DataForge leverages cloud components in AWS, Azure, or GCP. Regardless of platform, the component roles remain the same.

UI (User Interface)¶

The workspace front end — the left-hand menu and configuration screens. See User Interface for details.

API¶

Lightweight communicator between all infrastructure components. The API strictly routes requests and does not execute business logic.

Metadata¶

Stores the majority of business logic and transformation rules in PostgreSQL databases and functions.

Core¶

The orchestration engine. Manages process execution, handoffs, restarts, queues, and the workflow engine. Works with Metadata for business logic ordering and with Job Clusters for compute lifecycle.

Agent¶

Optional tool for moving data from client infrastructure (typically out-of-network) into DataForge cloud. Only used during the Ingest stage.
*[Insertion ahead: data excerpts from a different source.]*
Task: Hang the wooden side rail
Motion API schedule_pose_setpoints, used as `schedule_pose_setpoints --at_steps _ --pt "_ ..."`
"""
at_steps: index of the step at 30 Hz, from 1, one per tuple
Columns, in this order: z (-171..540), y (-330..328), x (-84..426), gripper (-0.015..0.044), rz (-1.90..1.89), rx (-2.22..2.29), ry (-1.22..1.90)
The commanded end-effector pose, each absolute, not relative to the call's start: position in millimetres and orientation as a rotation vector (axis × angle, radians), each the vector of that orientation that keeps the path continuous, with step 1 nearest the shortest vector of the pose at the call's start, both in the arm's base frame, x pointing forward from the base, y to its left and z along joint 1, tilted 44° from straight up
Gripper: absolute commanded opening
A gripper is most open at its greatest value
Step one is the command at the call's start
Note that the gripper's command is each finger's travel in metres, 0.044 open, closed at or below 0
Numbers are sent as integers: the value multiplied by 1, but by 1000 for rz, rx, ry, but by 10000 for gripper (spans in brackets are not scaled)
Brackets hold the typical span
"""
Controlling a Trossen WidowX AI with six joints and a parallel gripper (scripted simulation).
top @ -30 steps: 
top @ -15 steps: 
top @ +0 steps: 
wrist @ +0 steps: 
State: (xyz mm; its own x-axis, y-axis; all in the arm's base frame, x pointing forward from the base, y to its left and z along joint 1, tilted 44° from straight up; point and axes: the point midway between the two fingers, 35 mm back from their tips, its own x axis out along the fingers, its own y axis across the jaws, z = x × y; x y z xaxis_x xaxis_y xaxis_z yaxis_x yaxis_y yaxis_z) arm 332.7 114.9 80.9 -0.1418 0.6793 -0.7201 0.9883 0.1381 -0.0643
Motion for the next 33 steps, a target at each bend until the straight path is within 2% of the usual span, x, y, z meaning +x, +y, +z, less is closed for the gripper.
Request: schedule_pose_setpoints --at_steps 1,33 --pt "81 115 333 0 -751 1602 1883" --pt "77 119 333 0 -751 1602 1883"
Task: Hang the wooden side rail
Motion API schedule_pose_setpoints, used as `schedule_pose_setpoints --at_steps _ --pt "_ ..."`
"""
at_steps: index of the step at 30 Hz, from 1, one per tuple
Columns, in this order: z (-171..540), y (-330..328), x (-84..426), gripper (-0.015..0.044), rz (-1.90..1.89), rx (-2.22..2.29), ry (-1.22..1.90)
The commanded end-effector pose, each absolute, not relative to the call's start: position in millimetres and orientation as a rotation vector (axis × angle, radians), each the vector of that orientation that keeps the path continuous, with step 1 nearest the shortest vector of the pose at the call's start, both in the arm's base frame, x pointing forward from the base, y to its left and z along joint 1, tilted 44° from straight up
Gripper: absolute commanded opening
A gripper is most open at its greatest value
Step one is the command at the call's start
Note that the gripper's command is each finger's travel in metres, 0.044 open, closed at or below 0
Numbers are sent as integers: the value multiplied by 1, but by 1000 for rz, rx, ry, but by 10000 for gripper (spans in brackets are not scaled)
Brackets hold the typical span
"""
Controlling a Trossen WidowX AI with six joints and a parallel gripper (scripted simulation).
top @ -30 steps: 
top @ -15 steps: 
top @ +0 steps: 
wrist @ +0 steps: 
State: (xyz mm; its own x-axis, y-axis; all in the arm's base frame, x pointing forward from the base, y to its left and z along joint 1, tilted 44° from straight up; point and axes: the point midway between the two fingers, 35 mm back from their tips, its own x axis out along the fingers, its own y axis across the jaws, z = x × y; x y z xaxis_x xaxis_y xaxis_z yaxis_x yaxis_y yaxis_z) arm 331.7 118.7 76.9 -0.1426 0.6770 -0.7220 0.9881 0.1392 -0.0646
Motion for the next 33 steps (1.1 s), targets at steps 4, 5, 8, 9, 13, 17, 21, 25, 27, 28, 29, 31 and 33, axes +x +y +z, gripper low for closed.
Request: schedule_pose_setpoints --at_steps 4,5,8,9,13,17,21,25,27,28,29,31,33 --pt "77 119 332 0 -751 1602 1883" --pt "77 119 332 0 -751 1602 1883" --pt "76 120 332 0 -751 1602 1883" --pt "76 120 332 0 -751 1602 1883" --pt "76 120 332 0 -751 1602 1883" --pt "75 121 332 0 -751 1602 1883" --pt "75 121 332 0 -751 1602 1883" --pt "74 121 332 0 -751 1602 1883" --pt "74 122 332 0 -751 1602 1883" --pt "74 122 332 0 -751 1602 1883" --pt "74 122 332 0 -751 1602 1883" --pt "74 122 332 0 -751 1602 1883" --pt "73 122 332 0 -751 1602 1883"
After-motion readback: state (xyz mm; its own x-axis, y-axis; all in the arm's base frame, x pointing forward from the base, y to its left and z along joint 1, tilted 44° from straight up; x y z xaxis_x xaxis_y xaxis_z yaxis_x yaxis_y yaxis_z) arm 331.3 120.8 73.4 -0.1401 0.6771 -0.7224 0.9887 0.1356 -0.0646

Interactive Cluster (Private Enterprise only)¶

Performs lightweight SQL operations against the Data Lake for UI features such as Data Viewer.

Job Cluster¶

Executes data processing jobs. Core starts a Job Cluster with validated business logic from the Metadata layer as parameters. Job Clusters focus only on data processing — Core controls when they start, run, and shut down.

Data Lake¶

Cloud storage for source data — S3 (AWS), Azure Data Lake Gen 2 (Azure), or Google Storage (GCP). Source hub tables in Databricks are built on data stored here.

Infrastructure¶

The diagram above shows the Standard deployment. Private Enterprise deployments place all resources in the customer-managed VPC with private keys for compliance requirements.

Terraform (Private Enterprise only)¶

DataForge uses Terraform to codify and manage all infrastructure services and dependencies. For a detailed component list, see the infrastructure GitHub repository and use terraform show to generate a human-readable list for your cloud vendor.